# Task item
Every entry below should be written out again exactly.

· · ·

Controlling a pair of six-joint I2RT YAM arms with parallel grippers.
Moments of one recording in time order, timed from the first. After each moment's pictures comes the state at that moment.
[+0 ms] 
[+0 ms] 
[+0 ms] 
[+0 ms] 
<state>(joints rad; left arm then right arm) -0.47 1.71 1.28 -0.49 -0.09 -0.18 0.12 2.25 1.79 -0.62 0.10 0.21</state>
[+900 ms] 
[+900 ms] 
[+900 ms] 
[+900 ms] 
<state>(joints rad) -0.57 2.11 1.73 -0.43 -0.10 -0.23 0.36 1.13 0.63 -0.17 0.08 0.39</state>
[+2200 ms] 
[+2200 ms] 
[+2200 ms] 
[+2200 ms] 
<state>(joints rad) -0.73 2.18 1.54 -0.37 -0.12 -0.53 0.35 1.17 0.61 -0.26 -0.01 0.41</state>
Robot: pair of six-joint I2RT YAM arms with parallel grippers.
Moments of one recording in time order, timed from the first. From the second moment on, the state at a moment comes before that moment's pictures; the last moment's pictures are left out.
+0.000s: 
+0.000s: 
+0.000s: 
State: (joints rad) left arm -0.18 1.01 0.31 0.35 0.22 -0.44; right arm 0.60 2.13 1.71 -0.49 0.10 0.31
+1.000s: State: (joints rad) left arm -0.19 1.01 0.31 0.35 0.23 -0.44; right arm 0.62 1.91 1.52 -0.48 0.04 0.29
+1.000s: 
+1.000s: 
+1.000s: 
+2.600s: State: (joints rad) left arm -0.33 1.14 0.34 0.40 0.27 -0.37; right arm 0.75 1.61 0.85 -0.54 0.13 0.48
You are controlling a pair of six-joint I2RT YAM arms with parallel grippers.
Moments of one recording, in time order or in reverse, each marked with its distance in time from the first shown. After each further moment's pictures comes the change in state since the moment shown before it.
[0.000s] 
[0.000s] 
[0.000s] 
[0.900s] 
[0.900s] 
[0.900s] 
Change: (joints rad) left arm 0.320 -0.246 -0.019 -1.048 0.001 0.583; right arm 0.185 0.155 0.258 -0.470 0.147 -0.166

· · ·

# Answer to this task
Controlling a pair of six-joint I2RT YAM arms with parallel grippers.
Moments of one recording in time order, timed from the first. After each moment's pictures comes the state at that moment.
[+0 ms] 
[+0 ms] 
[+0 ms] 
[+0 ms] 
<state>(joints rad; left arm then right arm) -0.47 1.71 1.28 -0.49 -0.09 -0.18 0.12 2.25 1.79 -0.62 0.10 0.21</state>
[+900 ms] 
[+900 ms] 
[+900 ms] 
[+900 ms] 
<state>(joints rad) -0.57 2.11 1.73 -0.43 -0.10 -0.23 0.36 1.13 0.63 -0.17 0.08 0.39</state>
[+2200 ms] 
[+2200 ms] 
[+2200 ms] 
[+2200 ms] 
<state>(joints rad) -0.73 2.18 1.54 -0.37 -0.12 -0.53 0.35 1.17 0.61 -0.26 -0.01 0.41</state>
Robot: pair of six-joint I2RT YAM arms with parallel grippers.
Moments of one recording in time order, timed from the first. From the second moment on, the state at a moment comes before that moment's pictures; the last moment's pictures are left out.
+0.000s: 
+0.000s: 
+0.000s: 
State: (joints rad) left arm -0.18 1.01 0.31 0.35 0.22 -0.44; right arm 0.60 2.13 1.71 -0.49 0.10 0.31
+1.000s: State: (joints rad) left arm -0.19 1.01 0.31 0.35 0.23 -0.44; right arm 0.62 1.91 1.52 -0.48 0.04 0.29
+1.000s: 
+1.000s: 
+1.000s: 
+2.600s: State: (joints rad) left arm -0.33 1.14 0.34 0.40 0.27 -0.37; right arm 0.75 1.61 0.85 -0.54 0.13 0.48
You are controlling a pair of six-joint I2RT YAM arms with parallel grippers.
Moments of one recording, in time order or in reverse, each marked with its distance in time from the first shown. After each further moment's pictures comes the change in state since the moment shown before it.
[0.000s] 
[0.000s] 
[0.000s] 
[0.900s] 
[0.900s] 
[0.900s] 
Change: (joints rad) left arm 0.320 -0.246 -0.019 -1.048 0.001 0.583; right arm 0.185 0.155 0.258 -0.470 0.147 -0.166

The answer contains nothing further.